Consider the following situation. A thread acquires a mutex, then enters a critical section. However when executing in the critical section, the thread access a memory location. If that memory location is not in cache, the thread will wait for a few hundred cycles. If accessing the memory location causes a page fault (the memory was swapped out to disk), the thread may need to wait a few million cycles. However while this thread is waiting, it is still holding the mutex. This means that other threads will not be able to enter the critical section, and may be forced to sleep while trying to acquire the mutex.
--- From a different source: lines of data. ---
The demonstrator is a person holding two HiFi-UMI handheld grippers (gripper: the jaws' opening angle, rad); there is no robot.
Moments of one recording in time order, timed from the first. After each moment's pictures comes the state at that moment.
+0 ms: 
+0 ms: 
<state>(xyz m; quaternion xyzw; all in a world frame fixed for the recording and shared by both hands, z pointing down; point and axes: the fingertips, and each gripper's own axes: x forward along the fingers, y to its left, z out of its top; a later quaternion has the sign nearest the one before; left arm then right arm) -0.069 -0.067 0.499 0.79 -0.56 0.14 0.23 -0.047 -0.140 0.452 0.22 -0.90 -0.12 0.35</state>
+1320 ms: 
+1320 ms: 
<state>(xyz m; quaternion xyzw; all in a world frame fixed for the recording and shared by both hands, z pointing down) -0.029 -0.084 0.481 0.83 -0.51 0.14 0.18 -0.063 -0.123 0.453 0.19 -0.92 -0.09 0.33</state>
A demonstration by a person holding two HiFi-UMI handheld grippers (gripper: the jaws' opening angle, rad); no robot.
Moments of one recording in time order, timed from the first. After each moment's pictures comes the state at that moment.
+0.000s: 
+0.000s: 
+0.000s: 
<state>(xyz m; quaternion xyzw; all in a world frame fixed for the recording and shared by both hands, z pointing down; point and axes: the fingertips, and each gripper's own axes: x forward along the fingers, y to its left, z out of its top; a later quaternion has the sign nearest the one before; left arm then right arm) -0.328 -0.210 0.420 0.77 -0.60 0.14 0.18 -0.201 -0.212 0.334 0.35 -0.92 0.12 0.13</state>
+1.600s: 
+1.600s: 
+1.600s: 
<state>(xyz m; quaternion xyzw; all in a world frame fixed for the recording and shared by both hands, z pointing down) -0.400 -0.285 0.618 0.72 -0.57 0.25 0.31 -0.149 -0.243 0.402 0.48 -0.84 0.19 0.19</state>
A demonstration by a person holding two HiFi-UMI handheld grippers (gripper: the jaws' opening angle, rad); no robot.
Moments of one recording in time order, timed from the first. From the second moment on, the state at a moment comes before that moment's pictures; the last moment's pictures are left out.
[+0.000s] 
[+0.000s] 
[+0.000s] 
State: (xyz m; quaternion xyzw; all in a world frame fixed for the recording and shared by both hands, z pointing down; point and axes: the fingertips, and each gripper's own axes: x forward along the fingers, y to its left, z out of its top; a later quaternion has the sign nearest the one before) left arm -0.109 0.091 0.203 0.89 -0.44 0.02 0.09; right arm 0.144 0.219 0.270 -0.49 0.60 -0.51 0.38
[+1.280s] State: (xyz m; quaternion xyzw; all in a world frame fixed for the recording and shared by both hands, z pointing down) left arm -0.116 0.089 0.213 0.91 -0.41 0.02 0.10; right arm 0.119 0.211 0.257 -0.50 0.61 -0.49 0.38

Thus the behaviour of one thread stops other threads from making progress.
This is known as blocking. When implementing a parallel algorithm, blocking can cause serious reductions in parallelism. Thus reducing the amount of blocking is important. This has lead people to design non-blocking algorithms. Non-blocking algorithms are algorithms where the delaying of one thread will not stop other threads from executing.
There are further sub-divisions of non-blocking algorithms. A lock-free algorithm is one that guarentees that at least one thread will complete the algorithm in a finite number of steps. Other threads may suffer from starvation (get stuck in the algorithm), however at least one thread will always be able to get through. More strict than lock-free is wait-free. In a wait-free algorithm all threads are guarenteed to make it through the algorithm in a finite number of steps. Even stronger that wait-free is bounded wait-free. A bounded wait-free algorithm guarentees that all threads can progress through the algorithm in a bounded number of steps.
It is interesting to note that although lock-free algorithms can suffer from thread starvation, in reality the starvation can be a rare situation. Thus a faster lock-free algorithm may be better than a slower wait-free one.
Now a short example. Imagine we have an atomic increment instruction incr . Then incr is a bounded wait-free algorithm for adding a value to a shared variable. Multiple threads could all call incr in parallel to increment a value and none of those threads will ever need to execute more that the one instruction. Now, if we did not have a true atomic increment instruction, but we did have a compare and swap function, cas, we could implement incr like this
incr := proc( a::evaln, b )
tmp := eval(a);
while ( not cas( a, tmp, tmp+b ) )
tmp := eval(a);
However this implementation is lock-free, but not wait-free. One thread could get stuck executing the while loop while other threads slip through modifing a.